Data provided:
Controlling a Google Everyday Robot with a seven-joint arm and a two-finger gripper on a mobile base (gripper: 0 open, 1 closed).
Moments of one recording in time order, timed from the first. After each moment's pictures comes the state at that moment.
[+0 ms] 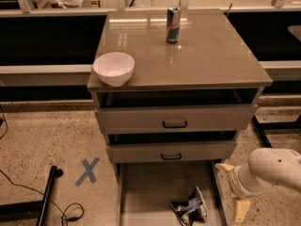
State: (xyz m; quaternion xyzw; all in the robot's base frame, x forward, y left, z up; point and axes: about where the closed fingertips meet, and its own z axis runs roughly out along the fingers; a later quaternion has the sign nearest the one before) arm 0.411 -0.268 0.500 -0.73 0.67 0.04 0.12
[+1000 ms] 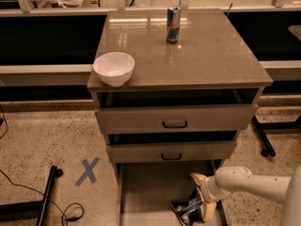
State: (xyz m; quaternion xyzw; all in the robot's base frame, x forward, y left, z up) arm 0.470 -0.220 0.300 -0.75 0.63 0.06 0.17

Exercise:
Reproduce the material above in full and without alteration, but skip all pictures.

Problem solution:
Controlling a Google Everyday Robot with a seven-joint arm and a two-finger gripper on a mobile base (gripper: 0 open, 1 closed).
Moments of one recording in time order, timed from the first. After each moment's pictures comes the state at that moment.
[+0 ms] 
State: (xyz m; quaternion xyzw; all in the robot's base frame, x forward, y left, z up; point and axes: about where the closed fingertips meet, and its own z axis runs roughly out along the fingers; a later quaternion has the sign nearest the one before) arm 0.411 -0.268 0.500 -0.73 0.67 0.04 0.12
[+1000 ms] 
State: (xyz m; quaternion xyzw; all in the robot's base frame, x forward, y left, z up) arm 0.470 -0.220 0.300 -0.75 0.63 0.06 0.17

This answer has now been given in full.